At the Children’s Mercy Hospitals and Clinics in Kansas City, a report has been made that critically ill infants can be diagnosed using an entire genome sequence.  The impressive part about this STAT-Seq is that in about 50 hours a patient can have their whole genome sequenced to detect genetoc diseases. This is even more impressive in comparison to current testing that can take more than six weeks just for a single gene sequence.  The software that STAT-Seq uses is programmed to search for 3,500 different genetic diseases, and marks the first time gene sequencing could influence treatment of urgent care patients. As the article states: three percent of all children and 15 percent of childhood hospitalizations are due to genetic disease.  Currently, early treatment can prevent disabilities and life-threatening diseases in 70 of 500 treatable genetic diseases.
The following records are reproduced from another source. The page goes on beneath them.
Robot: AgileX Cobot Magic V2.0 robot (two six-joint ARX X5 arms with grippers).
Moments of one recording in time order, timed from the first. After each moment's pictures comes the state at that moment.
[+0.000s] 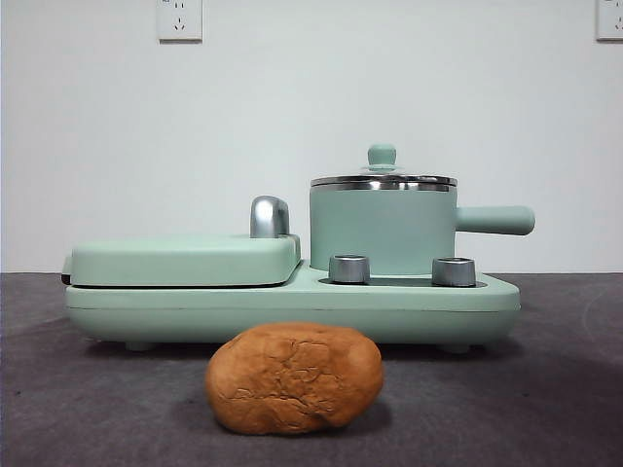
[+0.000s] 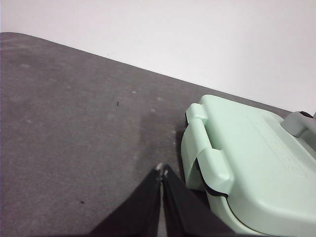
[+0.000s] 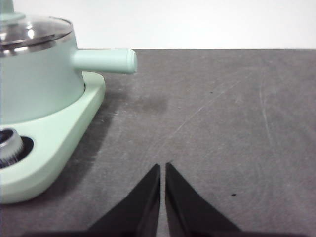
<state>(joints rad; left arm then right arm) -0.07 0.05 0.03 -0.05 0.00 -0.30 0.06 0.01 0.02 -0.16 -0.02 0.09</state>
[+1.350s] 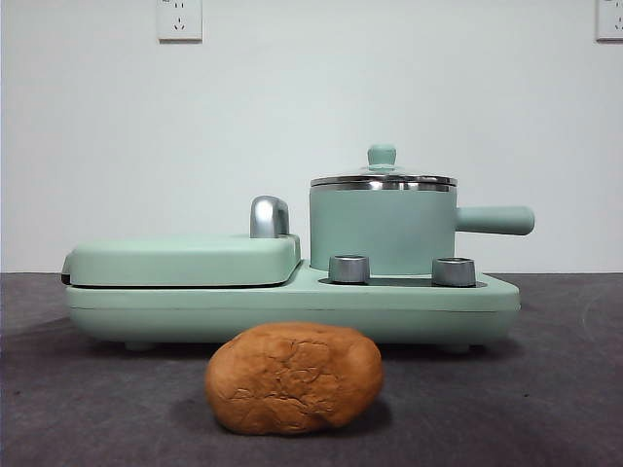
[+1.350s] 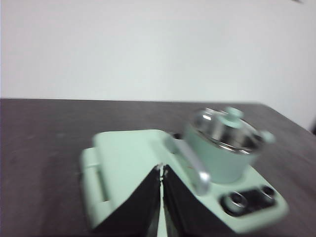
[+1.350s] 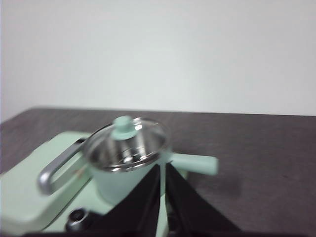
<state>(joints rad) -0.07 0.37 0.61 -0.33 0.42 -0.15 0.06 0.32 0.57 -0.29 -0.33 0.12</state>
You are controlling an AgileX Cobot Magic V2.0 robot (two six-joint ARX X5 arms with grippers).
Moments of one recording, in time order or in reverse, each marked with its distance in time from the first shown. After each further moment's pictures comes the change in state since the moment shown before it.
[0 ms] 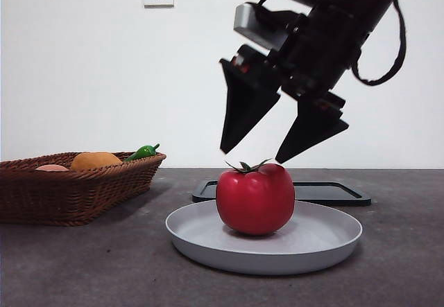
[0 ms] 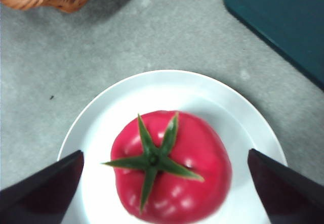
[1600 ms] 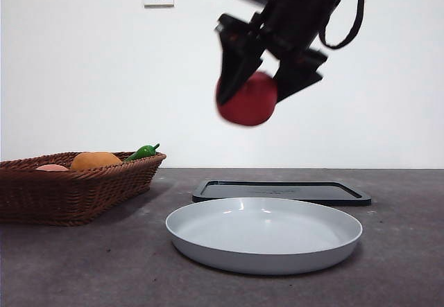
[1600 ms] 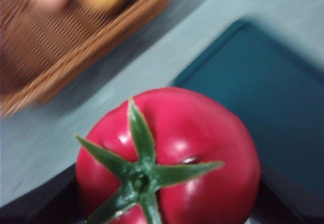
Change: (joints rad) left arm 0.000 0.000 0.000 0.001 0.000 0.000; right arm -0.052 0.036 0.217 0.013 0.117 0.000
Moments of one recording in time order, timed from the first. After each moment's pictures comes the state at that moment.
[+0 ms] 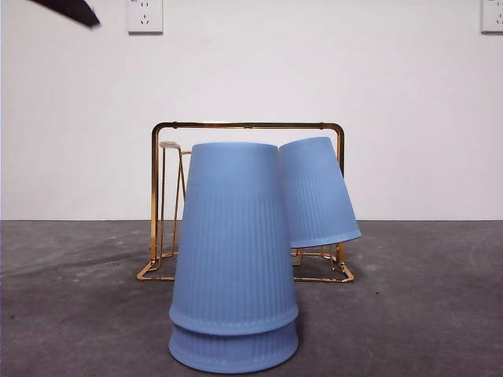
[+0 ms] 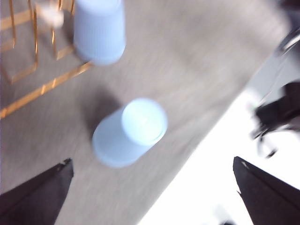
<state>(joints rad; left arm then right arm) -0.66 1.09 1.21 -0.98 0.37 -0.13 0.54 0.57 0.92 -0.97 -0.16 0.13</state>
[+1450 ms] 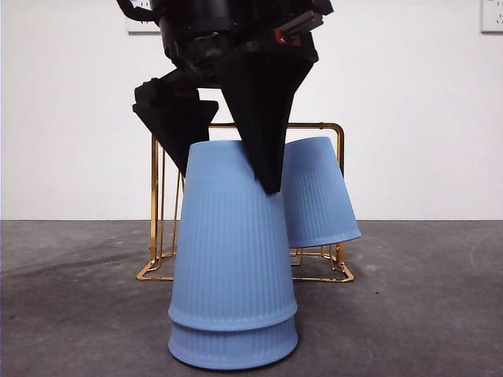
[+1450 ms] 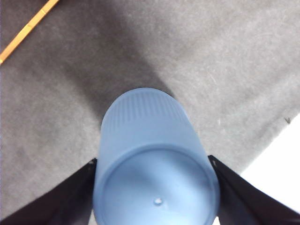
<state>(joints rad) -0.93 1.72 1.45 -1.05 0.06 -0.13 0.54 0.52 0.89 -0.93 -0.16 0.17</state>
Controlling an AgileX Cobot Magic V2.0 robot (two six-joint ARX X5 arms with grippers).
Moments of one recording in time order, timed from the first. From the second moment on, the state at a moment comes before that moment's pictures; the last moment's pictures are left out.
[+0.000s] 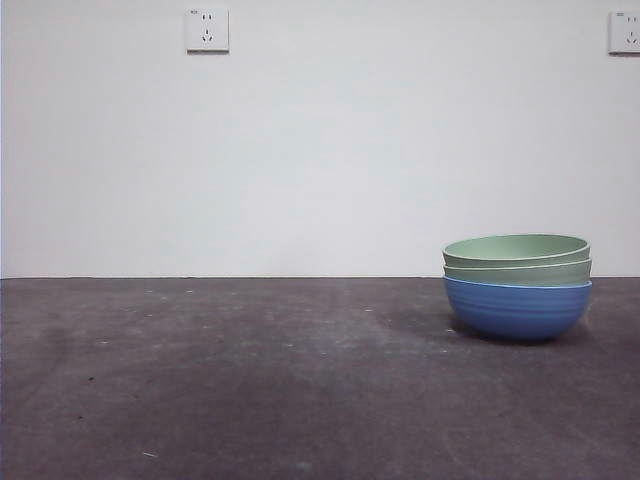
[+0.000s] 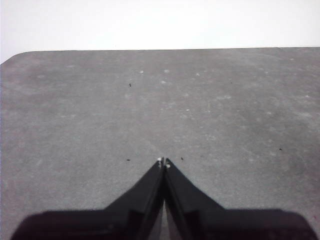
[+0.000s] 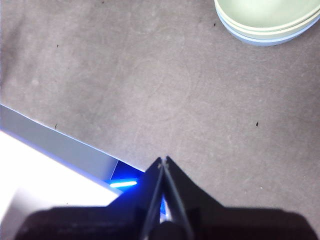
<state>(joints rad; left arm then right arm) -0.05 0.00 0.02 -0.18 0.02 -0.03 0.26 0.97 1.17 -1.24 -0.34 -0.02</state>
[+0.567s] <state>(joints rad) -0.05 0.00 0.02 -0.18 0.02 -0.03 0.10 0.59 0.82 -0.44 -0.38 -0.07</state>
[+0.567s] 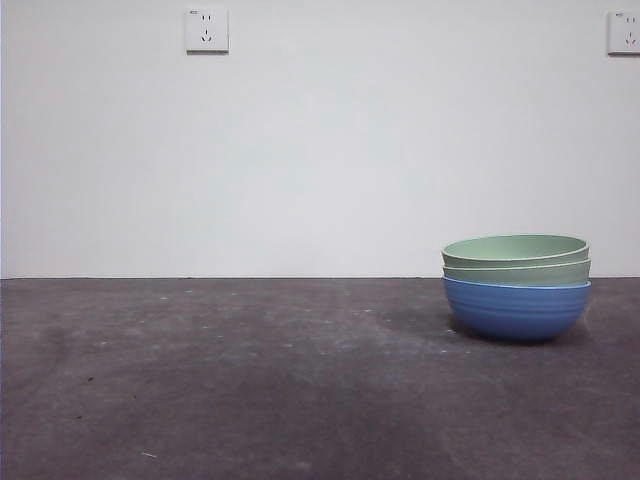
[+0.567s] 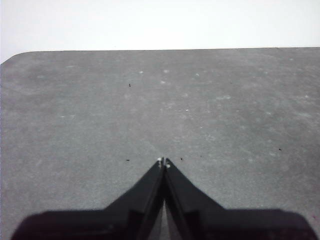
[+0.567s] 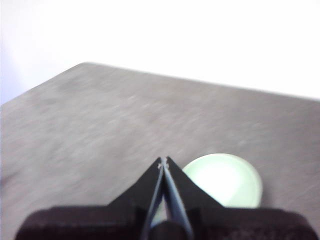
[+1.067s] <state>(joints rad) -0.05 0.00 0.02 -0.18 0.02 -0.03 0.07 0.16 0.23 -0.16 -0.26 -0.06</state>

There is no comparison between STAT-Seq and the current methods of genome sequencing. The human genome contains as many as 30,000 genes. The current method can code a single gene in about six weeks, where as the STAT-Seq can code the whole genome in about 50 hours.  There are no words to describe the difference between the two methods of sequencing. The ability to detect genetic disorders early creates a multitude of opportunities to benefit the quality of life as a human being. Diseases such as infantile Pompe disease and Krabbe disease can be helped therapeutically from early detection. The unknowns of phenomenons such as Sudden Infant Death Syndrom (SIDS) could potentially be discovered, and prevented with technology like the STAT-Seq. With the convergence of technology and medicine, a shift in personalized medicine can be made. The potential of personalized medicine is limitless, as each disease calls for a different therapeutic approach. In current times, personalized medicine has began to make its mark in the treatment of cancer, as each case is unique.